Cali : Une seule chanson, "Amour m'a tué", dormait dans un tiroir depuis dix ans. Je l'avais chantée quelques fois sur scène il y a très longtemps. Je l'ai mis sur l'album à la demande d'un ami. Le reste a été écrit sur la route "L'amour est éternel" a même été composée sur un cheval dans le Wyoming avec mon fils. Le clip est tourné en Arizona. On n'a pas fait de casting. On a fait un concours pour trouver les couples volontaires pour se faire prendre en photo avec un vieil appareil et les gens sont venus au milieu du désert. Le clip est le résultat de cette journée de photos. Le but du jeu, c’était l'amour. Qu'on soit moche, beau, mince, gros, homo ou hétéro, on s'en fout. La polémique autour du "mariage pour tous" en France c'est franchement beaucoup de bruit pour quelque chose qui devrait être naturel. Encore un domaine dans lequel la Belgique est un exemple à suivre !

En parlant de photo, celle de la pochette a directement accroché notre regard

Cali : J'ai choisi le photographe Patrick Zwirc parce qu'il prend l'instant, sans retouche. Il montre les imperfections, les blessures. C'est rare de s'aimer sur une photo et celle-là me plaît vraiment. J'ai l'impression de me voir ému devant les portes de mon village.

Un village où vous aviez besoin de vous ressourcer ?

Cali : J'aurais pu appeler cet album "La vie des gens" ou "Bruxelles" mais pour moi, c'est Vernet-les-Bains On a tous un port d'attache je me suis construit là, j'ai une ardoise envers ce village, cette grande famille. C'est un hommage important pour moi.

"Je rêve de voir l'été" parle de façon très délicate du cancer. Pourquoi ce choix ?

Cali : J'ai perdu des proches d'un cancer comme la plupart d'entre nous. Mais l'histoire de cette chanson, c'est celle d'une de mes amies d'enfance. J'ai été terrassé quand j'ai appris sa maladie. Je me suis mis dans sa peau et je me suis dit que peut-être que si cette vie absurde s’arrête là, je voudrais sans doute retrouver les bons souvenirs. C'est le privilège des artistes de pouvoir choisir la peau dans laquelle ils veulent se mettre pour écrire une chanson. En plus, ici, l'histoire se termine bien puisque elle semble tirée d'affaire. Pour l'instant...
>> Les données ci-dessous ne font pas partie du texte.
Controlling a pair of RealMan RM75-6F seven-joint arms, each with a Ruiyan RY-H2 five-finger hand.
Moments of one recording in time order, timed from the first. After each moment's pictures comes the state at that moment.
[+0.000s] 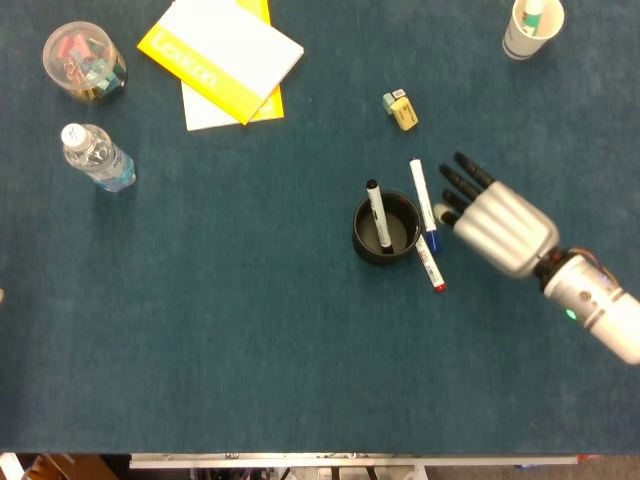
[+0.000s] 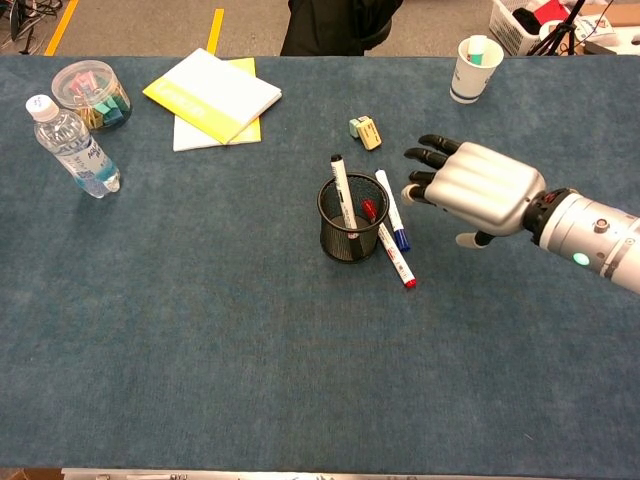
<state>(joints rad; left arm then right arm) -0.01 -1.15 -0.01 -1.55 1.57 1.60 -0.09 0.70 -1.41 -0.12 -1.55 -1.44 1.00 -0.71</state>
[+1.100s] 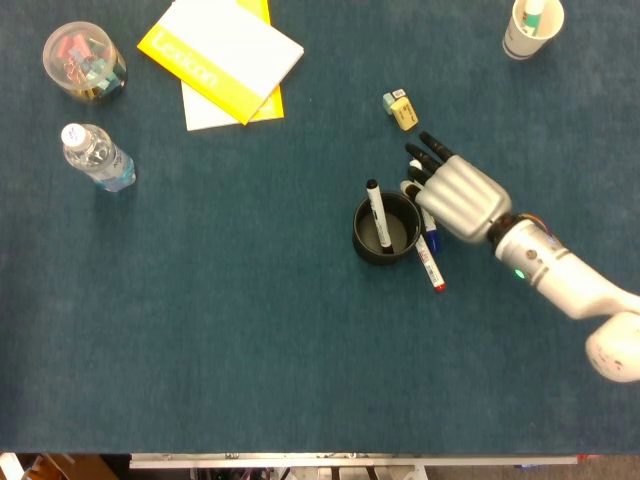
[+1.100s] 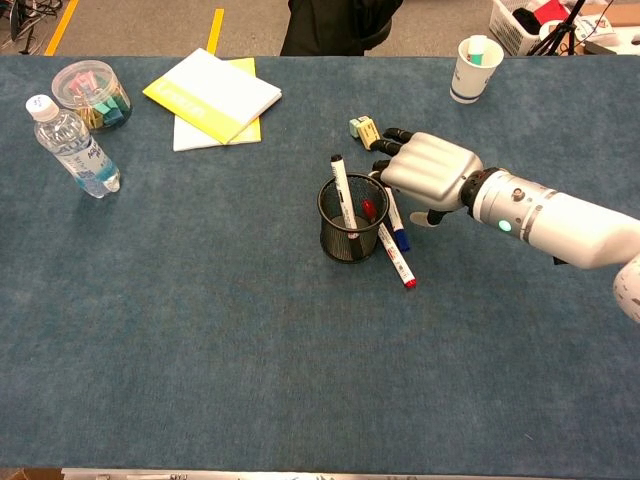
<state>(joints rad) 0.00 -1.14 -0.02 -1.55 1.55 1.60 -0.08 0.80 -1.58 0.03 -1.33 -1.34 0.79 -0.66</state>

La violence du chagrin d'amour est très déroutante sur "Mon ami"

Cali : Je l'ai écrite pour un ami qui est venu pleurer sur mon épaule par dépit amoureux. Une femme le quitte et nous, on est complètement démuni. Je comprends que certains puissent sauter par la fenêtre par amour. Mais en même temps, la roue tourne toujours. Cette chanson, c'est un hommage au "Manu" de Renaud ou au "Je ne peux plus dire je t'aime" d'Higelin, ces chanteurs qui m'ont construit.
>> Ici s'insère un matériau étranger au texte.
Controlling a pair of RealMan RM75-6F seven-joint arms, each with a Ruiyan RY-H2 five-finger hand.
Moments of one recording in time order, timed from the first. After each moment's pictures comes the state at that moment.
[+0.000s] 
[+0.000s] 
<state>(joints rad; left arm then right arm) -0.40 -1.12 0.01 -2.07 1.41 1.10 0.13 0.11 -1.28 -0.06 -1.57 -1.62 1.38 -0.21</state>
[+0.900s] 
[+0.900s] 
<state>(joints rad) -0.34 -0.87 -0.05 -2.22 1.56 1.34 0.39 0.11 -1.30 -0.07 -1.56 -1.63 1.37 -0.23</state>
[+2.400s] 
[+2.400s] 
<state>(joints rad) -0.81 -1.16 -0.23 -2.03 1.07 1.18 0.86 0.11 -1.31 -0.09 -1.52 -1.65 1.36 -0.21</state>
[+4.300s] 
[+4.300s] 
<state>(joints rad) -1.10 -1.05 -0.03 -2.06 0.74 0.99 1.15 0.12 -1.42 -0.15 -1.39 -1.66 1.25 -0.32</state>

"Happy end" clôture le disque en version chorale. Comment s'est organisé cette fête entre potes ?

Cali : Je voulais que le disque finisse sur un sourire. J'essaie d'écrire des chansons gaies mais c'est dur. J'ai déjà eu plusieurs fois cette discussion entre copains. J'ai voulu en faire un clin d’œil en invitant quelques potes chanteurs : Mathias Malzieu, Dominique A, Bénabar, Rachida Brakni etc. Cette chanson, c'est un mélange d'univers. Mélanger Bénabar et Dominique A, c'est surréaliste tout comme ce texte plein d'auto dérision. Ça fait du bien !


Entretien : François Colinet


Cali en concert samedi 2 février a l'Ancienne Belgique, Bruxelles.